China's auto exports increased by 21% in 2025, the China Association of Automobile Manufacturers reported on Wednesday. The rise was fueled by electric vehicle shipments as domestic demand slowed.
Chinese manufacturers have intensified global sales, facing tough competition in the crowded home market. Last year, exports of new energy vehicles, including EVs and plug-in hybrids, doubled to 2.6 million units. Total vehicle exports exceeded 7 million units.
Exports are projected to grow further this year as automakers navigate a price war at home. Passenger car sales in China rose 6% to 24 million units for the full year, but December sales fell 18% year-on-year. Government trade-in subsidies, which had supported EV adoption, were reduced recently, dampening demand.
Deutsche Bank estimated that China's passenger vehicle exports will increase 13% year-on-year in 2026. The bank's economists noted that overseas markets offer higher profitability and faster growth for Chinese automakers.
On Monday, China and the European Union announced an agreement to resolve a standoff over China-made EV exports to the bloc. Analysts suggest this could boost Chinese EV exports to Europe.
Cui Dongshu, general secretary of the China Passenger Car Association, predicted that China's EV exports to the EU would grow by an average of around 20% annually from 2026 to 2028.
Stephen Chan, an associate director at S&P Global Ratings, said overseas markets currently contribute less than 10% of revenue for most Chinese automakers, though leaders like BYD see larger contributions. "We believe the (overseas) contribution will likely rise over the next two years as exports expand," he stated.

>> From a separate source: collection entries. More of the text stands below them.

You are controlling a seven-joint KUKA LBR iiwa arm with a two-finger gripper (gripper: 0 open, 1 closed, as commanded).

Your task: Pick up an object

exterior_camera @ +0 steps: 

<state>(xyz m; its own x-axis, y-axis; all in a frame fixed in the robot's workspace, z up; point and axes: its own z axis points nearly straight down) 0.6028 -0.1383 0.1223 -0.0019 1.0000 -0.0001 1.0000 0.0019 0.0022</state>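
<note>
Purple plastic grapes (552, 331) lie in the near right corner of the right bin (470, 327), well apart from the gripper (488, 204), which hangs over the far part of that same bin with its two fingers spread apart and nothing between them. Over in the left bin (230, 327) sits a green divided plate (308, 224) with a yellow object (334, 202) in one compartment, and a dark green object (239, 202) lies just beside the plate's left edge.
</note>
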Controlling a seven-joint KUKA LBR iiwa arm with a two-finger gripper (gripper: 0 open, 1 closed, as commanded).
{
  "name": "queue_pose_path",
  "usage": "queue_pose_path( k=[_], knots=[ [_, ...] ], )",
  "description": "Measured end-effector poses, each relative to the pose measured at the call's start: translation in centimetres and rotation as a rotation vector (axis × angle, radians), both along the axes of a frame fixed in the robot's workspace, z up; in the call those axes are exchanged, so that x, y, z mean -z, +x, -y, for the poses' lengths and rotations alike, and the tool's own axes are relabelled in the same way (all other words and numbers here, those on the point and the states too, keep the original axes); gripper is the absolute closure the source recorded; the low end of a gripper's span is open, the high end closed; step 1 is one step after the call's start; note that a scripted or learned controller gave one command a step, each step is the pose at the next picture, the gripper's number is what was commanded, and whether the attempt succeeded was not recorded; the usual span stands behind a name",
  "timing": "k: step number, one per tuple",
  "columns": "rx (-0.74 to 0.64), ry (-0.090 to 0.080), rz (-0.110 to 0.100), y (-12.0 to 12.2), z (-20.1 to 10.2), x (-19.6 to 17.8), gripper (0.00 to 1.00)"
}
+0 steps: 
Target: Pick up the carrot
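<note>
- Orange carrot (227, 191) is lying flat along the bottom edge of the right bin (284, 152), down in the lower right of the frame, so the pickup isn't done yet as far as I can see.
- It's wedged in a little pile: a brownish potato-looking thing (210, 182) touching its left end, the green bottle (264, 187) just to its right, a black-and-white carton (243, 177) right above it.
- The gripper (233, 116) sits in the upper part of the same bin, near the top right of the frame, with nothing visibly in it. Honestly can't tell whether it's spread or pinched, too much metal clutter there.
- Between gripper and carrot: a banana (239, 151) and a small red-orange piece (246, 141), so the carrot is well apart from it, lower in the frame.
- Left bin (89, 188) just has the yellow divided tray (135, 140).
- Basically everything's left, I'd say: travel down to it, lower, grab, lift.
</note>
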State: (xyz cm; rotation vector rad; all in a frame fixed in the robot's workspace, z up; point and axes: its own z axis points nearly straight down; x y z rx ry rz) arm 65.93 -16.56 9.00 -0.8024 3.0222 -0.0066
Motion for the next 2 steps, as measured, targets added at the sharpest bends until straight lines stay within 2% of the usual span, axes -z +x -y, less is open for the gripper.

Key export destinations include Russia, Latin America, the Middle East, Europe, and Southeast Asia, which together made up about 70% of 2025 volumes, Chan added. Chinese automakers face higher barriers in wealthier markets like the U.S. and Canada due to steep EV tariffs.
BYD became the world's largest EV maker in 2025, surpassing Tesla. However, in December, BYD reported 420,398 deliveries for all vehicle types, down 18% from a year earlier.
Paul Gong, head of China Autos Research for UBS, said domestic passenger car sales will likely drop in 2026. S&P analysts noted that China's subsidies for new passenger cars are shifting from flat rates to a price-based system this year, increasing pressure on cheaper vehicle sales.
More than half of China's new passenger vehicle sales come from cars priced below 150,000 yuan ($21,510), S&P reported. "To secure sales, they (automakers) could target improving product features or subsiding consumers out of their own pockets," its analysts wrote.